Obama, acertadamente, y obligado por las circunstancias, centró su escueta visita a España en dos símbolos, el Palacio Real y la Base Aeronaval de Rota, claves permanentes del compromiso ineludible con la libertad de una España aliada a Estados Unidos. España, como pieza tradicional de compromiso entre Estados Unidos y Europa no es una inocente Dinamarca dormida en el “ser o no ser” de su legendario príncipe Hamlet. Aunque la visita se realizó en tiempo de gobierno “en funciones”, se sabe que aquí no habrá, ni puede haber cambio de función militar. Esto solo se lo debió creer ese joven personaje, con aspecto de un Hamlet shakespeariano llamado Pablo Iglesias que, en su olvidado encuentro saludo le llevó un libro sobre brigadistas internacionales. Como si en Estados Unidos no conociesen la ficha totalitaria de aquellos brigadistas internacionales organizados desde el Moscú entonces comunista. Detrás del Hamlet “podemita” flotaba la sombra del espectro ceniciento del general Rodríguez, derrotado en dos batallas electorales sucesivas, soplándole aquello de que los ejércitos europeos no debían ser mandados por generales americanos. En aquellos mismos días Iglesias alzó “por aclamación” -¡no podía ser de otra manera!- al famoso general jubilado como “invitado permanente” del Consejo Ciudadano, encargado de definir una política de defensa distinta a la actual de la OTAN. Quizá una política más parecida a la de los “brigadistas”, la de los viejos camaradas, como si no la conociesen en el Pentágono, archivada en una carpeta en la que, ahora podrán añadir la olvidada fotografía de la entrevista con el hombre de la coleta.

Gabriel Elorriaga F.

Ex diputado y ex senador

Gabriel Elorriaga F. fue diputado y senador español por el Partido Popular.

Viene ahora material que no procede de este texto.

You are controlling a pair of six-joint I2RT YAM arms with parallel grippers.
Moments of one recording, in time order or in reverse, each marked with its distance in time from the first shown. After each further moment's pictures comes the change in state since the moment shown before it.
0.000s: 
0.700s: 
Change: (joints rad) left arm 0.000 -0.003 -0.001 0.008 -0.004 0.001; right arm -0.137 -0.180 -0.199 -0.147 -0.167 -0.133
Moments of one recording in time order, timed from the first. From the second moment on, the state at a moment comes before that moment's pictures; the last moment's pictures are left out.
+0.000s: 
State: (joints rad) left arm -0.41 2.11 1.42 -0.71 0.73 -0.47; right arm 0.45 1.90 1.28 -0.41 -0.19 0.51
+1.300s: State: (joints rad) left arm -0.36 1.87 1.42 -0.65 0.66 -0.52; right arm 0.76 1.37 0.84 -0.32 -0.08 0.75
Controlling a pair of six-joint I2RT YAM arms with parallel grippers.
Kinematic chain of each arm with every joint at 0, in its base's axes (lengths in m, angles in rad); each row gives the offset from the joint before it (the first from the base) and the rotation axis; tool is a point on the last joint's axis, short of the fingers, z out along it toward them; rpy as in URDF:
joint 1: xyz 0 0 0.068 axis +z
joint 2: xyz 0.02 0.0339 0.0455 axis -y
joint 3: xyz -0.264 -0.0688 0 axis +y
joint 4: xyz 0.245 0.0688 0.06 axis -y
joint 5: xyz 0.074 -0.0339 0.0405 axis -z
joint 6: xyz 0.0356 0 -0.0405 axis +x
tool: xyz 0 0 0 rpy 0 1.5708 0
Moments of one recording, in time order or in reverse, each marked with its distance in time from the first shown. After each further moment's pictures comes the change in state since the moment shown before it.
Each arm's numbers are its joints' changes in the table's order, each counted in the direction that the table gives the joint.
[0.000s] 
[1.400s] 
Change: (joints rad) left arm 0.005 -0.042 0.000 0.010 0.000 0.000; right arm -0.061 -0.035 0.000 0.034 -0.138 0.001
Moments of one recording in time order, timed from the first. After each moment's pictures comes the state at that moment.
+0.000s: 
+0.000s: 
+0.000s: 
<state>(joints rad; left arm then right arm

Fue director del gabinete de Manuel Fraga cuando éste era ministro de Información y Turismo. También participó en la fundación del partido Reforma Democrática. También ha escrito varios libros, tales como 'Así habló Don Quijote', 'Sed de Dios', 'Diktapenuria', 'La vocación política', 'Fraga y el eje de la transición' o 'Canalejas o el liberalismo social'.